### PROBLEM STATEMENT
When a line below holds the string "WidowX", show that line.

### RECORDED DATA
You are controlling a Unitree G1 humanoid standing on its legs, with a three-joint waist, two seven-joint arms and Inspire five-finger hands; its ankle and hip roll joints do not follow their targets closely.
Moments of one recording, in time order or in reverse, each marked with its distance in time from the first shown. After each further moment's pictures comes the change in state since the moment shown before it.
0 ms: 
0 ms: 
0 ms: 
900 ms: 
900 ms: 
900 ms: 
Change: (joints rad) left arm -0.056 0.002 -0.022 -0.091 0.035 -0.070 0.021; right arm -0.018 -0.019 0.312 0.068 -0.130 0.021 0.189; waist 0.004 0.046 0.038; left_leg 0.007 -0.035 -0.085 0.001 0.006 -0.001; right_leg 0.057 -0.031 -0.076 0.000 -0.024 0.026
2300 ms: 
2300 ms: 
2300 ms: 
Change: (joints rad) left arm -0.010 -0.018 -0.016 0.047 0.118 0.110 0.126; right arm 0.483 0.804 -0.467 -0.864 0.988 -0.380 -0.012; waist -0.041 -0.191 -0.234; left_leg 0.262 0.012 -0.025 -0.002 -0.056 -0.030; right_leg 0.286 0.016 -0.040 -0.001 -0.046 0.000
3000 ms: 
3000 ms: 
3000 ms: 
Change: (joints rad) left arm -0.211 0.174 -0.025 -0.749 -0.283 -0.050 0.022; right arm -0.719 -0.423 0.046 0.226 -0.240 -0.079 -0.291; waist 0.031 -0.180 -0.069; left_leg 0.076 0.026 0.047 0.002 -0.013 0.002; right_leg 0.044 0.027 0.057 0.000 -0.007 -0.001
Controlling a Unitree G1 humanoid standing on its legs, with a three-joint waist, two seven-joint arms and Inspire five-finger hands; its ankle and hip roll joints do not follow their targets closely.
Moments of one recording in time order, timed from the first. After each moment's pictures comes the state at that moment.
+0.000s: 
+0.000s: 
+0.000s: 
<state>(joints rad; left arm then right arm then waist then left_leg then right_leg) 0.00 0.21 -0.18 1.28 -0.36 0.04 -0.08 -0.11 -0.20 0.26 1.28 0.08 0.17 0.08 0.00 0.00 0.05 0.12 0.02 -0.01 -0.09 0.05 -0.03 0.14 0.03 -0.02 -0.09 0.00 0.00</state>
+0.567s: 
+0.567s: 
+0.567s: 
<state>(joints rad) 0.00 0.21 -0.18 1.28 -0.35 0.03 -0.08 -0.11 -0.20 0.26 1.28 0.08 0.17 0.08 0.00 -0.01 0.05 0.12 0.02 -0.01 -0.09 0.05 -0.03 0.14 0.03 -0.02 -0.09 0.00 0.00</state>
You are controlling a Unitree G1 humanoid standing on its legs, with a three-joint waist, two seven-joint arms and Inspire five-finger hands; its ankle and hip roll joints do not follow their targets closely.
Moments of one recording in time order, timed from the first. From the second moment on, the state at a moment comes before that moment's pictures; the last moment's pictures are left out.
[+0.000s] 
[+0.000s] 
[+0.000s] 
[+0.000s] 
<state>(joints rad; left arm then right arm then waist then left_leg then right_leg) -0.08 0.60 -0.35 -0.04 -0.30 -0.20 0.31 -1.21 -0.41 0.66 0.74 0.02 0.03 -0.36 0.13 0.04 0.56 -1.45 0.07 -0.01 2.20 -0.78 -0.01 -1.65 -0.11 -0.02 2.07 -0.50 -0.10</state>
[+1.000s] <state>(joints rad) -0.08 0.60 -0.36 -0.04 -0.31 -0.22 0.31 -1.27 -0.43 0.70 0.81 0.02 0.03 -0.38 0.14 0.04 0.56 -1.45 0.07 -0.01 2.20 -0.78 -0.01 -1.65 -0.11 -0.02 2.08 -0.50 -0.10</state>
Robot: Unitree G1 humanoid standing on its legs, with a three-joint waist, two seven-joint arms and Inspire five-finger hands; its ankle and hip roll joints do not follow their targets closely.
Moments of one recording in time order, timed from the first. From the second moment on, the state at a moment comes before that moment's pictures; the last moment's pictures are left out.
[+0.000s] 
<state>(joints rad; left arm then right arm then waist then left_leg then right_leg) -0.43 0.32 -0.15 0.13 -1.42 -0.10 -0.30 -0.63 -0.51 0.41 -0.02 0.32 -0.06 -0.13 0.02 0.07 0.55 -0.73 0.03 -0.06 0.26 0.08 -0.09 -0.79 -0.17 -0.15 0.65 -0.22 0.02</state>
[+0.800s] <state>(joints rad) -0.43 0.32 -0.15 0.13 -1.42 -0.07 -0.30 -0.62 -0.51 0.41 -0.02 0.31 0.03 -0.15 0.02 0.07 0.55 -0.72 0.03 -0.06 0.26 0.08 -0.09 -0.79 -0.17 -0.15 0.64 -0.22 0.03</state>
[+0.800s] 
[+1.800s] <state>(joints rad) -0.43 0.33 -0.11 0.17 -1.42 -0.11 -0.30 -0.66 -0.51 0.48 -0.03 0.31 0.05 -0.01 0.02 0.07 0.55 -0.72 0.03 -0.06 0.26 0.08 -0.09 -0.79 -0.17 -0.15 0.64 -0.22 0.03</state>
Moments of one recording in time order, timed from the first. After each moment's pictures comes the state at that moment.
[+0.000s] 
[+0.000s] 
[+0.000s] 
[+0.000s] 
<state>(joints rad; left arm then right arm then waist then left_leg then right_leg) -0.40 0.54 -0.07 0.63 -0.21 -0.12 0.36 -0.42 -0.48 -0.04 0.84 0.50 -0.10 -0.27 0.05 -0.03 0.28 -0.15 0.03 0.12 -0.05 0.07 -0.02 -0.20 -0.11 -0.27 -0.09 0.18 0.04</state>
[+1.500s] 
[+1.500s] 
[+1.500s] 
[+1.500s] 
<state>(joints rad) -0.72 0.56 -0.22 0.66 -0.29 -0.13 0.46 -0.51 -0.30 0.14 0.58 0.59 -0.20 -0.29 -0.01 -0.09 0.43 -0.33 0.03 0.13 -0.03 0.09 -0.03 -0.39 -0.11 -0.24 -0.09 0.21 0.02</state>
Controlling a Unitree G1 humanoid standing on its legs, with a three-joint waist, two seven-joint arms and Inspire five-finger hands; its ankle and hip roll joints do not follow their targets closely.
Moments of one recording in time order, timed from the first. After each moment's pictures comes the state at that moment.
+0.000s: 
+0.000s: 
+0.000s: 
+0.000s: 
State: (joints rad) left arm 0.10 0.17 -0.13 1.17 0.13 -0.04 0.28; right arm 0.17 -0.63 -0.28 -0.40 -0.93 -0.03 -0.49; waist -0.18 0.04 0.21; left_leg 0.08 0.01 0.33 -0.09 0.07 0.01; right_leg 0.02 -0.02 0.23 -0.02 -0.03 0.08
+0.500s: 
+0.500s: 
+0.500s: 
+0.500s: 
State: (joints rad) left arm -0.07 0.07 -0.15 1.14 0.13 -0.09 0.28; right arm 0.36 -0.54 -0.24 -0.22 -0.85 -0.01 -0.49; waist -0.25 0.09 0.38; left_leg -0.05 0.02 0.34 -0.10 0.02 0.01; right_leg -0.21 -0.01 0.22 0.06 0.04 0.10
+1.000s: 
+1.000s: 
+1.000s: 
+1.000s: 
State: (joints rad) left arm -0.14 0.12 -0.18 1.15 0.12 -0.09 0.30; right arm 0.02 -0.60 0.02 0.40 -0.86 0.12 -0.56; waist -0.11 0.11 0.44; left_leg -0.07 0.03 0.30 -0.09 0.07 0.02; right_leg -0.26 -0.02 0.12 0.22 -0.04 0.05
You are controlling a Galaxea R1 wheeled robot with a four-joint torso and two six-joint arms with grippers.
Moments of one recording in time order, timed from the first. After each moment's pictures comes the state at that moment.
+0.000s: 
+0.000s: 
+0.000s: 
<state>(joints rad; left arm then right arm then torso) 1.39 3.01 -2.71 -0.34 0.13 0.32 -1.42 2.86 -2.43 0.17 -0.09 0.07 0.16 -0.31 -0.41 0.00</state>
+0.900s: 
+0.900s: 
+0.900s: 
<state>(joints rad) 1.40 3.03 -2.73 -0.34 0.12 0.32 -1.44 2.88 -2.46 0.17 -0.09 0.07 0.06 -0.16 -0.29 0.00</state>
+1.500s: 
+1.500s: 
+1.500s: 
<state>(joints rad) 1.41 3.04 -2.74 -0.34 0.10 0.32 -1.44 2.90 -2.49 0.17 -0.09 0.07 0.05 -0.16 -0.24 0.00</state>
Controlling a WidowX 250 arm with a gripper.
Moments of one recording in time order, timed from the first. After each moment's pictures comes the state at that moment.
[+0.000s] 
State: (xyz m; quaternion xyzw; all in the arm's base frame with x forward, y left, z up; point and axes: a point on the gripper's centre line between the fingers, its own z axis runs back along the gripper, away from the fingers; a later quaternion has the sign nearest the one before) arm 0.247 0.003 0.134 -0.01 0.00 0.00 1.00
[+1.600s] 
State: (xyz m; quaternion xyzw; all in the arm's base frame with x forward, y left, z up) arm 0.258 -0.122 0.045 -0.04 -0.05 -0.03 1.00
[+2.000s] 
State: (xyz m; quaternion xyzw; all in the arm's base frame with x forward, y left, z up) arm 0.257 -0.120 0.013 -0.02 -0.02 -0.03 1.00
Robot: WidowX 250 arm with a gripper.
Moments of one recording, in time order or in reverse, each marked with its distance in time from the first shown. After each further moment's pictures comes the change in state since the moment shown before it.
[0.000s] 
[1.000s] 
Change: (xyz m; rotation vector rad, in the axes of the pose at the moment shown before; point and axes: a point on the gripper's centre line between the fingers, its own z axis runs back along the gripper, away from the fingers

### OUTPUT
Controlling a WidowX 250 arm with a gripper.
Robot: WidowX 250 arm with a gripper.

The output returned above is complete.